An extra crew member has been added a couple of times, but they prefer it when it is ''just the two of us''.

''We don't irritate each other. That's very important, because you're living in very close quarters,'' Mr McIndoe says.

''Margaret has tremendous courage and is cool under pressure,'' he adds with obvious affection.

Mrs McIndoe admits she does not have ''the bug'' for sailing to the same extent as her husband.

For her the reward is in the people met and the places explored.

Cruising the islands was a definite highlight, she says.

''The lovely weather, the beautiful beaches, friendly people and each island nation so different,'' Mrs McIndoe says.

Not so for Mr McIndoe.

''Let's be honest, sailing among the coral was dangerous,'' he says.

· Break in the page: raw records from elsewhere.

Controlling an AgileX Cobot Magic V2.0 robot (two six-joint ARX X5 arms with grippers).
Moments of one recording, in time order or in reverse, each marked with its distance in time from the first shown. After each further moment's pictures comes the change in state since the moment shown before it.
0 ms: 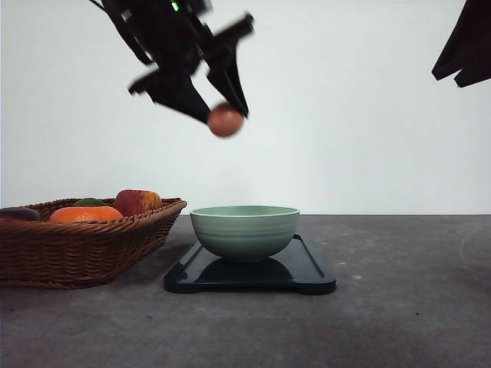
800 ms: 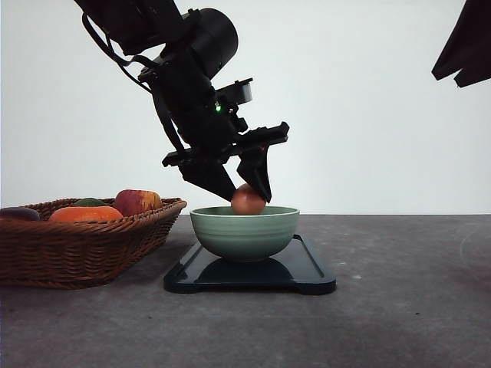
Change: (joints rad) left_arx -0.049 0.243 0.000 0.134 -0.081 0.056; right_arx 0.000 0.000 0.000 0.000 0.000 0.000
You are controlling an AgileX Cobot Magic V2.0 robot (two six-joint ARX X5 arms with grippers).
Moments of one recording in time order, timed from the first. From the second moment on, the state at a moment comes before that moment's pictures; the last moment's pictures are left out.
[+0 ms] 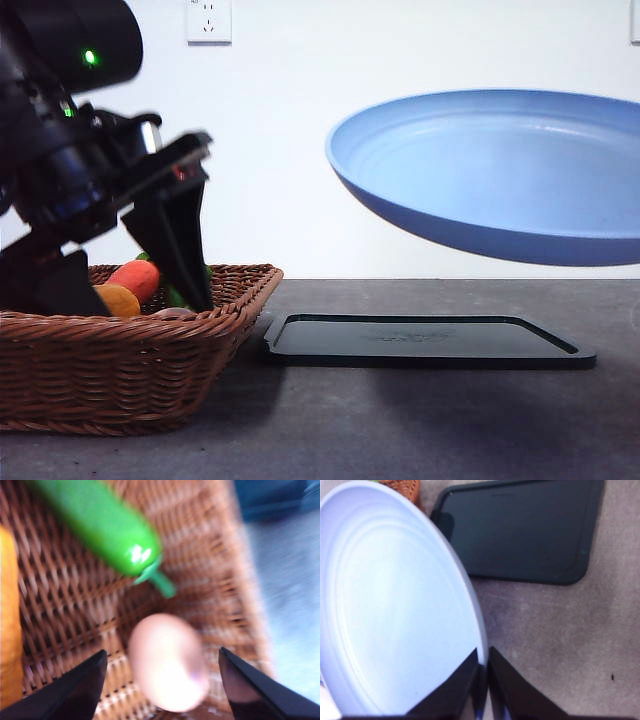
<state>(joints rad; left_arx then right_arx) -0.53 1.43 0.79 -0.42 0.31 -0.38 0.14 0.58 0.59 -0.74 -0.47 0.27</state>
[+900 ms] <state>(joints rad) -0.53 1.46 0.81 -0.47 0.31 -0.37 0.14 0.57 0.59 -0.76 -0.43 0.27</state>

''It's not very well charted. I wonder why people want to when the Australian coast is well charted and has the same climate.''

It highlights their different motivations.

His payback is from the act of sailing itself.

''I like to be on the water, being driven by the wind, the master of your own destiny,'' he says.

''A good sail offshore beats bungy jumping for a thrill.''

But both agree it has given them a lot.

''It develops steadfastness and courage, reliability and knowledge of the sea,'' Mr McIndoe says.

''You get to know each other and rely on each other,'' Mrs McIndoe adds.

• Courage and co-operation were critical virtues aboard Avanti a fortnight ago.

Having survived the gale off the east coast of the South Island without an engine, a calm morning presented a different worry. Several days of little wind were forecast.

It would take an irritatingly long time to reach home.

But the worry was that without the engine, the solar cell-powered battery hooked up to the self-steering system could run out of juice.

''Then, between Margaret and I, we would have to be at the wheel 24 hours a day, for who knows how many days,'' Mr McIndoe said.

Fortunately, enough sunshine kept the battery from emptying during the ensuing five days as they crept down the coast.

One windless night, Mr McIndoe saw a large container vessel about 3NM seaward and heading north.

''It gave me an uncomfortable feeling when I realised that if we were in her path and we were not sighted, there was no way of moving Avanti out of her way.''

When another storm threatened, they altered course to shelter in Oamaru Harbour.

It had taken six days to get there from Picton.

At Oamaru they found help to pump out and dispose of 195 litres of contaminated fuel, clean and refill the tank, and get the engine going again.

At first light on the morning of March 9, they slipped their mooring and headed through Oamaru Harbour's dredged channel out to the open sea.

At 3.15pm, they secured Avanti to their Carey's Bay wharf and walked home for a cup of tea.

This was intended to be the McIndoes' second-to-last voyage. But, then again, they have designated each of the past six trips the penultimate voyage.

Extended family do get worried about them going to sea.

''Yes, they do. But then they get over it.''

In their 87th and 85th years, they themselves do not think they are necessarily too old for this sort of carry-on.

But neither have they decided there will be a next time.

''We are not committed to anything. It depends on our frame of mind, our health, the state of the boat, and the weather.''

Whether they stop now or keep going a little longer, the McIndoes would like to see more people getting off the couch, switching off screens, and having some of the challenging but exhilarating experiences they have enjoyed through the years.

''We think more people should get off their butt and go adventuring,'' Mr McIndoe says.